What would have happened if the bill had not passed. Let us construct what economists call a "Counterfactual"

Let’s just restrict ourselves to the case of what have happened in 2026 if the US corporate tax had risen to the prior rate of 35%.

This is an increase in the corporate tax rate of 14%. This increase would generate a sudden fall in US corporate after-tax earnings in January 2026 of 14%. What effect would that have on the level of the S&P 500?

The Price /Earnings Ratio of the S&P500 in July 2025 was 26.1.

Still the ten-year average Price/ Earnings Ratio for the S&P500 is only 18.99. Let’s say 19 times.

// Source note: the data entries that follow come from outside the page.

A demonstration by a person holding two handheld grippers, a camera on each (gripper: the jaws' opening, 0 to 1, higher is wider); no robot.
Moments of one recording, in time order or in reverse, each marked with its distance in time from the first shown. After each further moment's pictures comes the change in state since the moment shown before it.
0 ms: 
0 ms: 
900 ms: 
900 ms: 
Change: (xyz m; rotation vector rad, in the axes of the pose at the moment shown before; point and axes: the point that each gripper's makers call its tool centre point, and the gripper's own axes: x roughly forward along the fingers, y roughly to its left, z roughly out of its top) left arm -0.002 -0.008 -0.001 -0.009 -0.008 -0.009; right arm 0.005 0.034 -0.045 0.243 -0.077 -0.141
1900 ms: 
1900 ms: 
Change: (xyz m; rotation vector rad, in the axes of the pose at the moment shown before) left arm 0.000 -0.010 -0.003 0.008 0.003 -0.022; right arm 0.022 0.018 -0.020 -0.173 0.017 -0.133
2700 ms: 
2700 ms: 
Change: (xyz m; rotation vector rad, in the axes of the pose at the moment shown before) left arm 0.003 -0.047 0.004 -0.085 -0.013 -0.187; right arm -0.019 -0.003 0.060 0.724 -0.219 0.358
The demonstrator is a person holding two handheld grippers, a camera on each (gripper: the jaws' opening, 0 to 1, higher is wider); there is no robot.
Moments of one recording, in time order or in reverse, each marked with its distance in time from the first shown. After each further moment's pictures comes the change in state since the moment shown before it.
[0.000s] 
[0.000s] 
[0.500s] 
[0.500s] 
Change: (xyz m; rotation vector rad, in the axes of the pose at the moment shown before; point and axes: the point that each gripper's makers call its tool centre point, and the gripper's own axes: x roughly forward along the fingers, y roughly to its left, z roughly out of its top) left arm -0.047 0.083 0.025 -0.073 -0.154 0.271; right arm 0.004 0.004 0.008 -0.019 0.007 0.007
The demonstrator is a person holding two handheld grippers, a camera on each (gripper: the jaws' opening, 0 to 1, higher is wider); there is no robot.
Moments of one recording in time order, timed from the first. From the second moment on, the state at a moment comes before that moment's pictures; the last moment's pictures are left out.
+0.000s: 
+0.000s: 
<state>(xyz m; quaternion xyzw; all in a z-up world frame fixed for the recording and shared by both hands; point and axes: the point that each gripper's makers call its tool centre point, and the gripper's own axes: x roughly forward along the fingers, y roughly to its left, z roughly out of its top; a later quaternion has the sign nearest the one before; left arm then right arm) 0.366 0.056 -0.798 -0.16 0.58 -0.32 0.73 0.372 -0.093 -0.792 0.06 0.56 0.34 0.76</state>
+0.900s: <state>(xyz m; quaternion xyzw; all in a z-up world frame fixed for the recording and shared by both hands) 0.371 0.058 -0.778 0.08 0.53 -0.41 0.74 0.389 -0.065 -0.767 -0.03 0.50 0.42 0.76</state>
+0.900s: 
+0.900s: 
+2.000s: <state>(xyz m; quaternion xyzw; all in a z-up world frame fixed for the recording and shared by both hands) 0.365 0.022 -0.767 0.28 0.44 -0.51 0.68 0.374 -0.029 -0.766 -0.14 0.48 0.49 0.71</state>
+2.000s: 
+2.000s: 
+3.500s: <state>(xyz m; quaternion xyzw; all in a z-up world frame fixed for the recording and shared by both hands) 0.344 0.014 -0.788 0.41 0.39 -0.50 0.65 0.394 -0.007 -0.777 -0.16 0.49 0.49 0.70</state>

Should earnings per share have suddenly fallen by 14%, then the S&P 500 might have fallen by 14% multiplied by the short-term Price/ Earnings ratio.

This means a likely fall in the S&P500 of 37%.

As the market recovered to long term Price Earnings ratio of 19 this fall might then have ben be reduced to 27%.

Put simply, had the One Big, beautiful Bill not been passed, then in 2026 the US stock market might suddenly have fallen by 37% before then recovering to a fall of 27% .

The devastating effect on the US and indeed World economy might plausibly have caused a major recession.

On 9 June Kevin Hassert the Director of the National Economic Council said in a CBS interview with Margaret Brennan that if the bill did not pass US GDP would fall by 4% and 6-7 million Americans would lose their jobs.

The Passage of the One Big Beautiful Bill on 4 July thus avoided One Big Ugly Disaster.